[TRY IT]: Find and return every line of the data that contains the word "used".

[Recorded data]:

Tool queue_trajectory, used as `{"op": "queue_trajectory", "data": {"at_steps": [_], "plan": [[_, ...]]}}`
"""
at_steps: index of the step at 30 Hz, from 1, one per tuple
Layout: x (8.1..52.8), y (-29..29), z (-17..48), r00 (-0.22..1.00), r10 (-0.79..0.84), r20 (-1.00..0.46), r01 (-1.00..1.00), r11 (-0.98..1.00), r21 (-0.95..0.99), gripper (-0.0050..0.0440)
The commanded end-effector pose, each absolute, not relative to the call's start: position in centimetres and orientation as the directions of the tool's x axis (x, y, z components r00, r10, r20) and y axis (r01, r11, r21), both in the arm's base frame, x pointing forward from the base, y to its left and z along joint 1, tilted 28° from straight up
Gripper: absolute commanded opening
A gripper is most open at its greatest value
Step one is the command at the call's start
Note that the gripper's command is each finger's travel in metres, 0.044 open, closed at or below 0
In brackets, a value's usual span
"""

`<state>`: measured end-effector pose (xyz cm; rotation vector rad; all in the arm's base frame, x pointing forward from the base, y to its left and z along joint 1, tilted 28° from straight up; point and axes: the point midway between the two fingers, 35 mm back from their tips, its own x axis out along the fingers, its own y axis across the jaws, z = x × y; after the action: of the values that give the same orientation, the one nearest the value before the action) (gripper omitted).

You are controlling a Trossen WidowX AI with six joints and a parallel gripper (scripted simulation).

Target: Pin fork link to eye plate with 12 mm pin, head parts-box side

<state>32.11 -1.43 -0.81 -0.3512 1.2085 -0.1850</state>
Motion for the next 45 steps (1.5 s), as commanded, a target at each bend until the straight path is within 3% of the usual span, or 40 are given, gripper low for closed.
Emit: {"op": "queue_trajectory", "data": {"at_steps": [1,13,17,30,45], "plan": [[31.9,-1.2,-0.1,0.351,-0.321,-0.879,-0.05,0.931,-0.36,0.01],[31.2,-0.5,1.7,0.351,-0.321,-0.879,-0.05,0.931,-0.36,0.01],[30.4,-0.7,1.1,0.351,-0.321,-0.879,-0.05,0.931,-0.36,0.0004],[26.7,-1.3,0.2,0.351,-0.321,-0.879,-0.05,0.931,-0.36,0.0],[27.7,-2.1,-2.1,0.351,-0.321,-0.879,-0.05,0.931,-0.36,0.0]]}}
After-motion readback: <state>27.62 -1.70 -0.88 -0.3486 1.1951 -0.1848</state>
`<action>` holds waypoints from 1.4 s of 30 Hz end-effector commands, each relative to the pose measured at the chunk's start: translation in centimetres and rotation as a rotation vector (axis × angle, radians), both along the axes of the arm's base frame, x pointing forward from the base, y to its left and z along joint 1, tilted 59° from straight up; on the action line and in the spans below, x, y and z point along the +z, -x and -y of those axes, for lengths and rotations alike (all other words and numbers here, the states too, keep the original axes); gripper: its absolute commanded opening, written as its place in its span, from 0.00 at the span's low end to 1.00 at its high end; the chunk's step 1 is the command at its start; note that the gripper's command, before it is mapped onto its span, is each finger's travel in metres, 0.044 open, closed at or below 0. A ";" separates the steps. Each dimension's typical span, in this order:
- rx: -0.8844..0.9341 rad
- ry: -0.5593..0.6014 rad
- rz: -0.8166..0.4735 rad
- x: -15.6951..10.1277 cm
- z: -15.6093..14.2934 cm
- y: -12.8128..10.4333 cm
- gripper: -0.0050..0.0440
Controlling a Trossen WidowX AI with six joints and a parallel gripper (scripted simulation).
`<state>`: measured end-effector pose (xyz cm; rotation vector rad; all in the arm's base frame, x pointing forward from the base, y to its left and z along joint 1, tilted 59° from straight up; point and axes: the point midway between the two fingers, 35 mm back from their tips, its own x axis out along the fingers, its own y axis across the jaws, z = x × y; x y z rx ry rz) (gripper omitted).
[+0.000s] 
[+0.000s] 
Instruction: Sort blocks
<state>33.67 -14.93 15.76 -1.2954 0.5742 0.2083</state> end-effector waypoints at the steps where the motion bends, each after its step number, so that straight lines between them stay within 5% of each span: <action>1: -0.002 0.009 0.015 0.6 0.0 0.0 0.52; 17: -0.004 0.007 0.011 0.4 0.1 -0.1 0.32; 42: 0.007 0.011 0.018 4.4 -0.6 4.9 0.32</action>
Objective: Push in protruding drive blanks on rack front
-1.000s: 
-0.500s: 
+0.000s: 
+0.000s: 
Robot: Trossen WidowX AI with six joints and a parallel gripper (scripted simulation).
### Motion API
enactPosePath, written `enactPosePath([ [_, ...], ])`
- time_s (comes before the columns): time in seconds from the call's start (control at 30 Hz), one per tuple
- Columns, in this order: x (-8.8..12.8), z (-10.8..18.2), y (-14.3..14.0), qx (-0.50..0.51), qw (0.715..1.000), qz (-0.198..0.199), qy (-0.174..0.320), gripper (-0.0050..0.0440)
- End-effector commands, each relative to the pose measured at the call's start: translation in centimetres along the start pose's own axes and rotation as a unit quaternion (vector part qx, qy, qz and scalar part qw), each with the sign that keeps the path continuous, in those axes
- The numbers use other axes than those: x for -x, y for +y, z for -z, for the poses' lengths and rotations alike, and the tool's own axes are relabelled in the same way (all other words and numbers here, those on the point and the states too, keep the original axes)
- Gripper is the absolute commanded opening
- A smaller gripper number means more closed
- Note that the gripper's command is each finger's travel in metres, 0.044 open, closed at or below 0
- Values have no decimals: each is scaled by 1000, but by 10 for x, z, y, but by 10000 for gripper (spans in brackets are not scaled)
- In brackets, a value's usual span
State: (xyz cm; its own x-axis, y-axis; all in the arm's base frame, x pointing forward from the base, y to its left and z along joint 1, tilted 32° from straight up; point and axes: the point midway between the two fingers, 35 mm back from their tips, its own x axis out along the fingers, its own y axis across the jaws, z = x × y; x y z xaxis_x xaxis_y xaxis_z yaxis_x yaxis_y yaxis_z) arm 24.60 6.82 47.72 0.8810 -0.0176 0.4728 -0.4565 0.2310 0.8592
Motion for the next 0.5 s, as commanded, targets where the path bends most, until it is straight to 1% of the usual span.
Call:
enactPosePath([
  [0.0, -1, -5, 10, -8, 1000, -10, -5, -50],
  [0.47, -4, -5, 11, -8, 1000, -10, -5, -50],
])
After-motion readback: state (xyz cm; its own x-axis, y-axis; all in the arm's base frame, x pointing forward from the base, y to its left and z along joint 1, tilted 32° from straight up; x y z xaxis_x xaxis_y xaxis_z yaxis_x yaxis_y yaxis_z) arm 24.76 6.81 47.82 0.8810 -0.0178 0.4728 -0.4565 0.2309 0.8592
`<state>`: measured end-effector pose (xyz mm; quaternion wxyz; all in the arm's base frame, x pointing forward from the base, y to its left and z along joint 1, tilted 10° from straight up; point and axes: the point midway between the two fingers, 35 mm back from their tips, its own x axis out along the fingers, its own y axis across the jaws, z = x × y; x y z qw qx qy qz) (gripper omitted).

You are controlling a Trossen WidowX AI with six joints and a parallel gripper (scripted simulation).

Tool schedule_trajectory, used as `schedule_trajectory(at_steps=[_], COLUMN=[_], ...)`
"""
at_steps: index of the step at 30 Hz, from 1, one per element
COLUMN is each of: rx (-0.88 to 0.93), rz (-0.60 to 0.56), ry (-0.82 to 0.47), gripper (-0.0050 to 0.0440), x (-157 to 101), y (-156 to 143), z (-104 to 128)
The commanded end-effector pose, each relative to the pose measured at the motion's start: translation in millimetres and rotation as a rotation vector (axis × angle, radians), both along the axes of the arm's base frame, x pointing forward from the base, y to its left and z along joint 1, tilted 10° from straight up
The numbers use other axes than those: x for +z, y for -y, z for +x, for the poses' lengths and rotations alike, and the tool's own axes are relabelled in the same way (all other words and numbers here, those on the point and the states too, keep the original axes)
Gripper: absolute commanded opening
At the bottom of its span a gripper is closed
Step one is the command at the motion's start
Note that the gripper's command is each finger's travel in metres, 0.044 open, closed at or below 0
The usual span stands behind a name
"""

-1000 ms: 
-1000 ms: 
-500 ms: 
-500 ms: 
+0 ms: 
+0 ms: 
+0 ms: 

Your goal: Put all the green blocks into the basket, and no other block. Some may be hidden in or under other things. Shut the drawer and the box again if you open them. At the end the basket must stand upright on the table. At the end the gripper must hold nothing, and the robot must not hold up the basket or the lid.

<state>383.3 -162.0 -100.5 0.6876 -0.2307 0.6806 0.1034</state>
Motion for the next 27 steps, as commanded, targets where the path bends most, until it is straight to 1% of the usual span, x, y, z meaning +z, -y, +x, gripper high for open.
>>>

[ANSWER SPACE]:
Tool queue_trajectory, used as `{"op": "queue_trajectory", "data": {"at_steps": [_], "plan": [[_, ...]]}}`
Tool schedule_trajectory, used as `schedule_trajectory(at_steps=[_], COLUMN=[_], ...)`

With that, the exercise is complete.